**What you need to do**
Repeat each record below exactly as given.

Dataset excerpts: Begin

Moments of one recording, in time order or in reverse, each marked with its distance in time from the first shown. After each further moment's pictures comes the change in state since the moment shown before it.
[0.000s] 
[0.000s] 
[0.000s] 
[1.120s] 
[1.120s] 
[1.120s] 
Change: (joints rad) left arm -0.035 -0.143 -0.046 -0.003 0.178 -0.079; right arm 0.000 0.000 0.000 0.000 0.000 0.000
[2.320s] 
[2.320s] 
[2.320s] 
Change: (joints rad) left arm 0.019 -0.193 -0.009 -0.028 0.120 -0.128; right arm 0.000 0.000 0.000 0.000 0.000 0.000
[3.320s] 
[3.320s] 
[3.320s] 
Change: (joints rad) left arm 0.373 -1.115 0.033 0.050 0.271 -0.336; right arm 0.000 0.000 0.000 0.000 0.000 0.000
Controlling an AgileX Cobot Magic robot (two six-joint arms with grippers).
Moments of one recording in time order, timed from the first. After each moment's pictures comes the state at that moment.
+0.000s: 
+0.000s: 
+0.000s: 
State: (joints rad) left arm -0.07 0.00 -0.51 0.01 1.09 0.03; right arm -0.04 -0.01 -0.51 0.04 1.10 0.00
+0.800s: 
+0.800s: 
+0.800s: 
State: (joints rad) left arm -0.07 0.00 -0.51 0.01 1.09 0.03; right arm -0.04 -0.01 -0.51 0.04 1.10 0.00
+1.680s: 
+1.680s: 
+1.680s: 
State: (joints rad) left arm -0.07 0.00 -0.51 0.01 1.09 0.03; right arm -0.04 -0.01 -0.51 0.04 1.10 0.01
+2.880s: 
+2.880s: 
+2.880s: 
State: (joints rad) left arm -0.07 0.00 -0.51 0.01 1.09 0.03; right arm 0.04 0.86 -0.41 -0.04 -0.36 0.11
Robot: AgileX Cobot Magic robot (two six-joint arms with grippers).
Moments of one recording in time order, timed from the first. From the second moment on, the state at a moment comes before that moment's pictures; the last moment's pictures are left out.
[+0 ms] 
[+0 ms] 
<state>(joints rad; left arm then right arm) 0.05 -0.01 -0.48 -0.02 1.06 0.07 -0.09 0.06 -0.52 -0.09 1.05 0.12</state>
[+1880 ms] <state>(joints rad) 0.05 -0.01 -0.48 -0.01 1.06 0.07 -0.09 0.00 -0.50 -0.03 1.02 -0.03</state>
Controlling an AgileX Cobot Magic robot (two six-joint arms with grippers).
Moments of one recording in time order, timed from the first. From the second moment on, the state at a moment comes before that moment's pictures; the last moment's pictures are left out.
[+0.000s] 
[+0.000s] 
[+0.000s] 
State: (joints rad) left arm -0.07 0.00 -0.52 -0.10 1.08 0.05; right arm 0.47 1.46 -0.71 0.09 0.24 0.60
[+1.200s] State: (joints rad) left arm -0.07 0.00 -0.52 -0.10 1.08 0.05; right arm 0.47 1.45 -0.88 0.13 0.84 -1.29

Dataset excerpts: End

**Your solution**
Moments of one recording, in time order or in reverse, each marked with its distance in time from the first shown. After each further moment's pictures comes the change in state since the moment shown before it.
[0.000s] 
[0.000s] 
[0.000s] 
[1.120s] 
[1.120s] 
[1.120s] 
Change: (joints rad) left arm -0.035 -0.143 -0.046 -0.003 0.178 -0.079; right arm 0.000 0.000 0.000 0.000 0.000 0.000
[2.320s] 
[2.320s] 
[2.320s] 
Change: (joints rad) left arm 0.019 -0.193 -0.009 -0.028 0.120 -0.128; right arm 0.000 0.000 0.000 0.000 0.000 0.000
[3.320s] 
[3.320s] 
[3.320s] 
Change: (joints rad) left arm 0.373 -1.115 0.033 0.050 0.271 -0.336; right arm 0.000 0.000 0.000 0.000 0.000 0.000
Controlling an AgileX Cobot Magic robot (two six-joint arms with grippers).
Moments of one recording in time order, timed from the first. After each moment's pictures comes the state at that moment.
+0.000s: 
+0.000s: 
+0.000s: 
State: (joints rad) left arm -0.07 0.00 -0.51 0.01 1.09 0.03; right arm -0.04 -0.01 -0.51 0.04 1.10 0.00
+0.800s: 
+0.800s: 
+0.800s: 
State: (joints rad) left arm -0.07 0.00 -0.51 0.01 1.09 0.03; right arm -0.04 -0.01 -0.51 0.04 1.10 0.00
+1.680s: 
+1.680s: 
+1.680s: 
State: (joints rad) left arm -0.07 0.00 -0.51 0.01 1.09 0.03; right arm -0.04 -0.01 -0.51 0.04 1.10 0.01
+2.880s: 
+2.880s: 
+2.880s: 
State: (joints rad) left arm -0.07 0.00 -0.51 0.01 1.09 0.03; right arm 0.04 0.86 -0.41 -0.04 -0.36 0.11
Robot: AgileX Cobot Magic robot (two six-joint arms with grippers).
Moments of one recording in time order, timed from the first. From the second moment on, the state at a moment comes before that moment's pictures; the last moment's pictures are left out.
[+0 ms] 
[+0 ms] 
<state>(joints rad; left arm then right arm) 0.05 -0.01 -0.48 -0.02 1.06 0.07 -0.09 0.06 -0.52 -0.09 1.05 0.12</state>
[+1880 ms] <state>(joints rad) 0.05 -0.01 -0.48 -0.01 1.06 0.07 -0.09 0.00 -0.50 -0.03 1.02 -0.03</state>
Controlling an AgileX Cobot Magic robot (two six-joint arms with grippers).
Moments of one recording in time order, timed from the first. From the second moment on, the state at a moment comes before that moment's pictures; the last moment's pictures are left out.
[+0.000s] 
[+0.000s] 
[+0.000s] 
State: (joints rad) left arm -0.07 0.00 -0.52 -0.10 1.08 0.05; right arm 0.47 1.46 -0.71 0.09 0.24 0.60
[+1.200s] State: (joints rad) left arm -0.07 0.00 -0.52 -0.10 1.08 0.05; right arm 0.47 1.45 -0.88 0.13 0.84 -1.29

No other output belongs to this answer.